Records from a collection:
┌──
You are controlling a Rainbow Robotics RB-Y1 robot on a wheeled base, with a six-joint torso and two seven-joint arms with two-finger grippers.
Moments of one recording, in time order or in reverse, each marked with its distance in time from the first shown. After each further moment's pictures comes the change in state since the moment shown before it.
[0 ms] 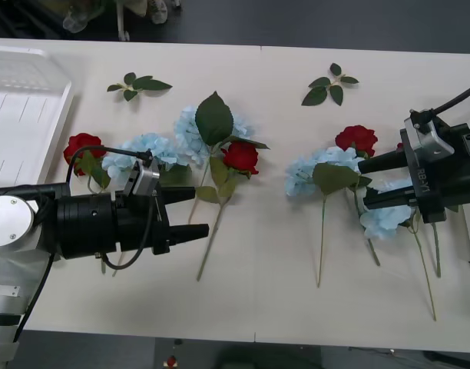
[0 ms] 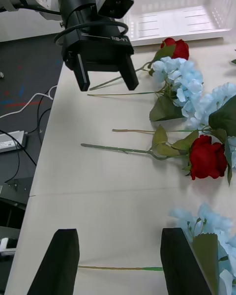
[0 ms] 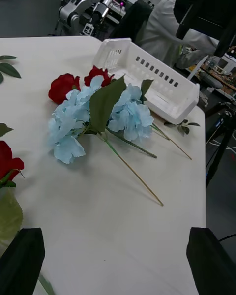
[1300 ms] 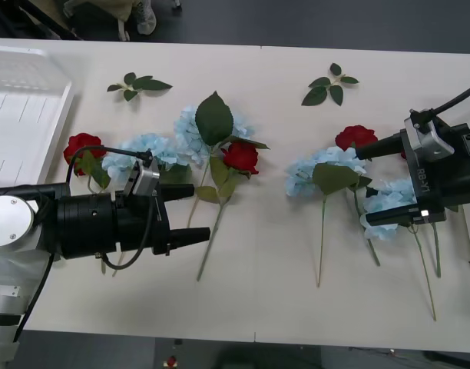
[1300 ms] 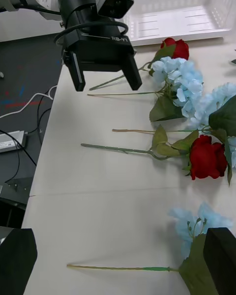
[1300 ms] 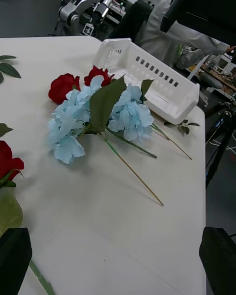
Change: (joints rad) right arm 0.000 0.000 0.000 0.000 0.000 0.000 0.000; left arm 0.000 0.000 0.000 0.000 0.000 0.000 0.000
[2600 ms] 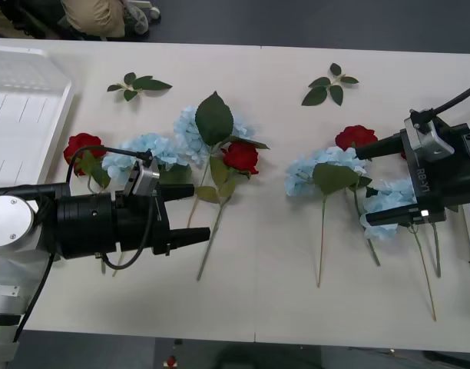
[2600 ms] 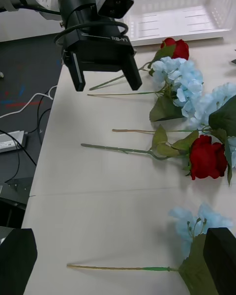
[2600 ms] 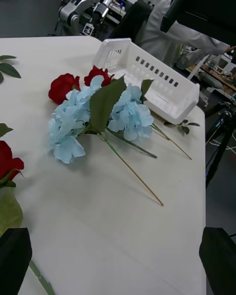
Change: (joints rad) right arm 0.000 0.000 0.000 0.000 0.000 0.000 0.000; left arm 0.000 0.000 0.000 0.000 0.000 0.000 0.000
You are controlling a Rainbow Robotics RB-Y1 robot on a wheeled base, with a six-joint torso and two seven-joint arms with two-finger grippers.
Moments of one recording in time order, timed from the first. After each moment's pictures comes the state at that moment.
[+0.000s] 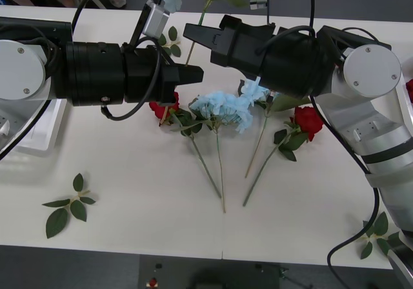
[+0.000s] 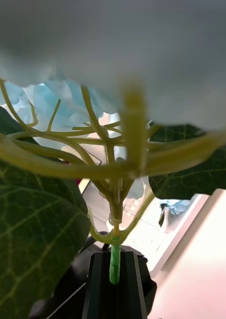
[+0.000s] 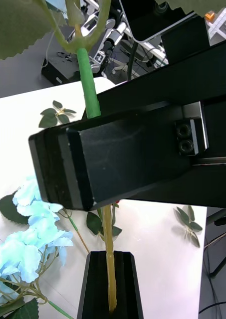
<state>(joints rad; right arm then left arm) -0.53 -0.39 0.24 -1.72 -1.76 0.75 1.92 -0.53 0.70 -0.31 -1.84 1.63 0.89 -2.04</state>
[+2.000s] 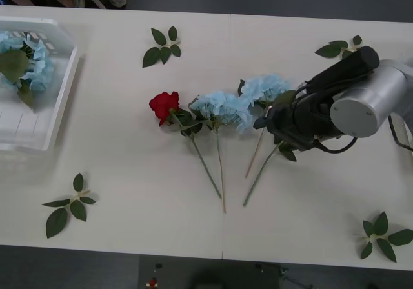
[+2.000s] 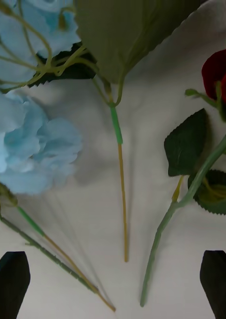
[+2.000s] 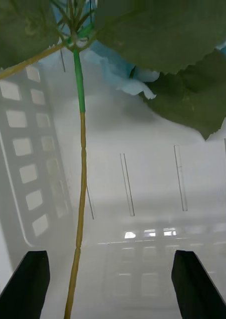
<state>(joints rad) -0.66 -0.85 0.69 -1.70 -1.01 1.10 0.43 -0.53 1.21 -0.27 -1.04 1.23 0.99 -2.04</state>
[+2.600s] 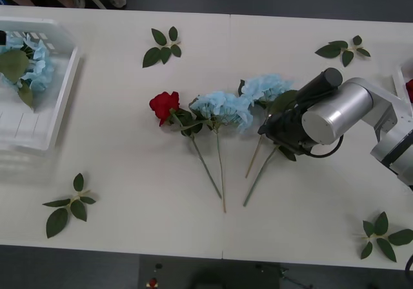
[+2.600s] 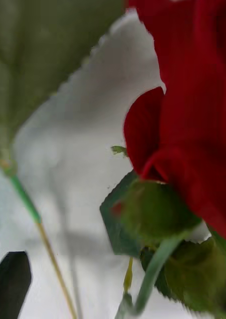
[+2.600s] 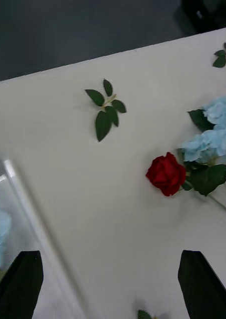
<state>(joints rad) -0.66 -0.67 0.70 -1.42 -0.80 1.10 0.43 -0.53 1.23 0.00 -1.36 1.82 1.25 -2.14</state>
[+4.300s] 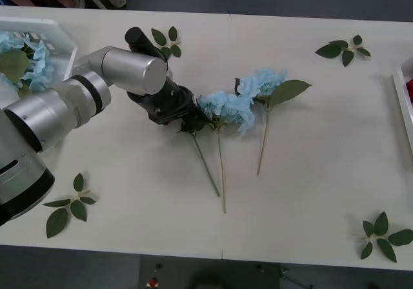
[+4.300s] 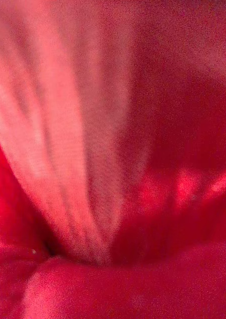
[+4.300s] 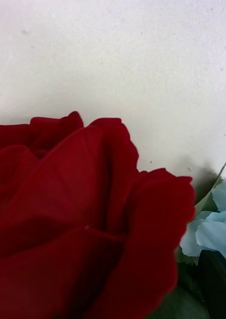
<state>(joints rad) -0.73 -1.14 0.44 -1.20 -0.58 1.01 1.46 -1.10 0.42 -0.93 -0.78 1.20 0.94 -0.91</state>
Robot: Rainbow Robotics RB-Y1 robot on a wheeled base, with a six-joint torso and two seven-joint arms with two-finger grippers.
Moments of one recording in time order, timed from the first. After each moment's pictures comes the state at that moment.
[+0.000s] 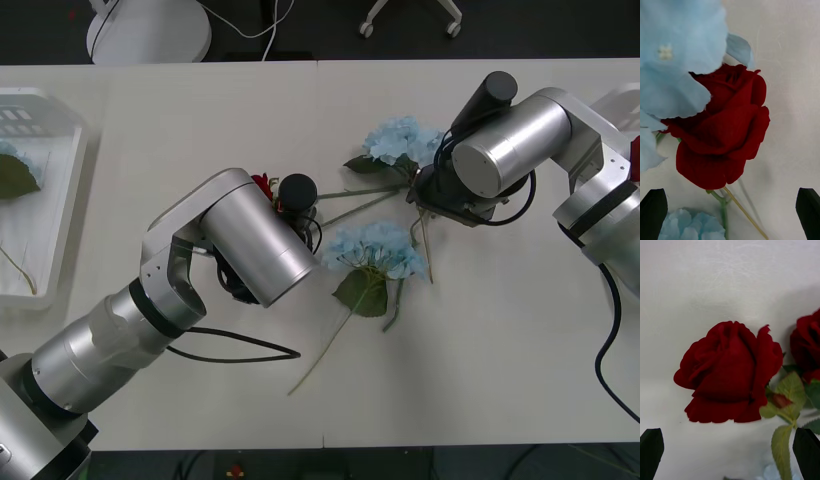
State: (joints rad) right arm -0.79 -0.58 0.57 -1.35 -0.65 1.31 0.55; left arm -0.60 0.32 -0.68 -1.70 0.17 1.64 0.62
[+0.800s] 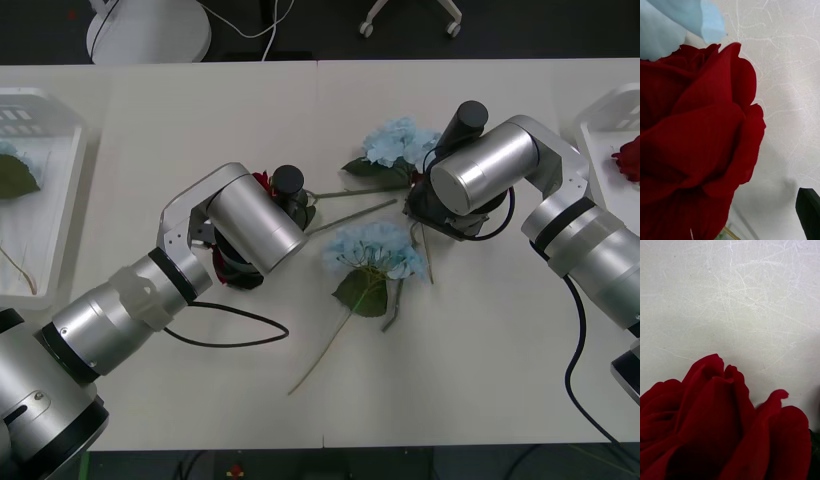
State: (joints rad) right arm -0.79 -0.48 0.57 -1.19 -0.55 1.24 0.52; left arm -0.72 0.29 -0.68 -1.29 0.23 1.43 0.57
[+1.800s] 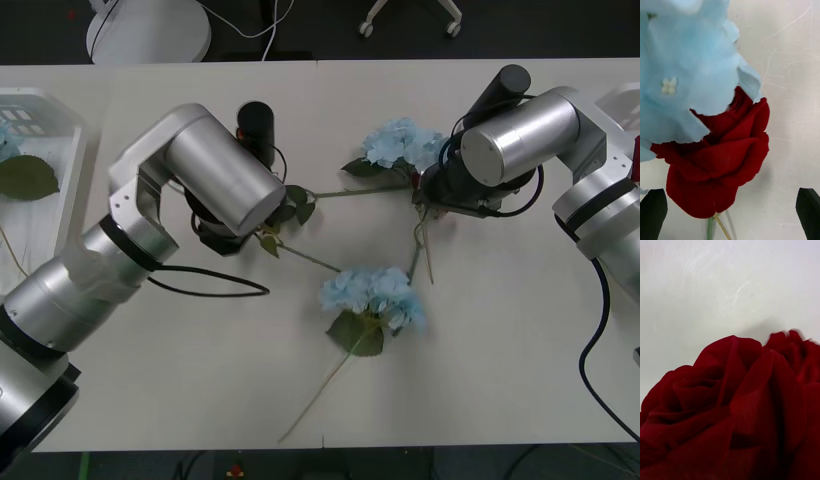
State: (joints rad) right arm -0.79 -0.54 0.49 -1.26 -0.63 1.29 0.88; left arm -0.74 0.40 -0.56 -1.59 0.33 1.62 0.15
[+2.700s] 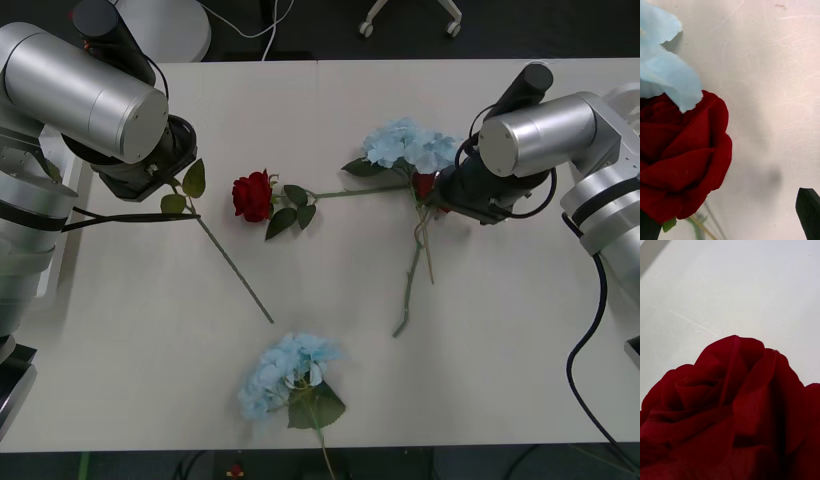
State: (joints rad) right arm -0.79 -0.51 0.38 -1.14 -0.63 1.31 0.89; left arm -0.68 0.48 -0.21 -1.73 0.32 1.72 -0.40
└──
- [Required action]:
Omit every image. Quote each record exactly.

- [Task solution]:
You are controlling a Rainbow Robotics RB-Y1 robot on a wheeled base, with a six-joint torso and two seven-joint arms with two-finger grippers.
Moments of one recording, in time order or in reverse, each marked with its distance in time from the first shown. After each further moment's pictures comes the change in state since the moment shown before it.
[0 ms] 
[0 ms] 
[0 ms] 
[1300 ms] 
[1300 ms] 
[1300 ms] 
Change: (joints rad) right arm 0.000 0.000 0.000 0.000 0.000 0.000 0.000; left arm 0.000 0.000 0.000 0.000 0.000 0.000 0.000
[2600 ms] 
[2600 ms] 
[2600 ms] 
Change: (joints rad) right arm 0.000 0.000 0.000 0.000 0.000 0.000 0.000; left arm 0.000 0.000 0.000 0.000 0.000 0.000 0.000
You are controlling a Rainbow Robotics RB-Y1 robot on a wheeled base, with a six-joint torso and two seven-joint arms with two-finger grippers.
Moments of one recording in time order, timed from the first. After each moment's pictures comes the state at that moment.
[+0.000s] 
[+0.000s] 
[+0.000s] 
<state>(joints rad; right arm then left arm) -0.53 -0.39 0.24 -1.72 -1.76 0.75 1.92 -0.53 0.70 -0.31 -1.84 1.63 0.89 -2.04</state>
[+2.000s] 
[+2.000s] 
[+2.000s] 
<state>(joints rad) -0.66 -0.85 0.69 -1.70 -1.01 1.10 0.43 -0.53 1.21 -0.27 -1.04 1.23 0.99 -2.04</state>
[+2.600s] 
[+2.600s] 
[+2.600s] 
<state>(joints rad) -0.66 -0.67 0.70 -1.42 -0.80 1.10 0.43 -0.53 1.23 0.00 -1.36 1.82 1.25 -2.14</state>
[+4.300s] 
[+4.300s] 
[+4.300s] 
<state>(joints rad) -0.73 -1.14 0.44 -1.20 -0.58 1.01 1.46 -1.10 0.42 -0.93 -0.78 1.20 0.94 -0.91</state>
Robot: Rainbow Robotics RB-Y1 robot on a wheeled base, with a six-joint torso and two seven-joint arms with two-finger grippers.
Moments of one recording in time order, timed from the first. After each moment's pictures comes the state at that moment.
[+0.000s] 
State: (joints rad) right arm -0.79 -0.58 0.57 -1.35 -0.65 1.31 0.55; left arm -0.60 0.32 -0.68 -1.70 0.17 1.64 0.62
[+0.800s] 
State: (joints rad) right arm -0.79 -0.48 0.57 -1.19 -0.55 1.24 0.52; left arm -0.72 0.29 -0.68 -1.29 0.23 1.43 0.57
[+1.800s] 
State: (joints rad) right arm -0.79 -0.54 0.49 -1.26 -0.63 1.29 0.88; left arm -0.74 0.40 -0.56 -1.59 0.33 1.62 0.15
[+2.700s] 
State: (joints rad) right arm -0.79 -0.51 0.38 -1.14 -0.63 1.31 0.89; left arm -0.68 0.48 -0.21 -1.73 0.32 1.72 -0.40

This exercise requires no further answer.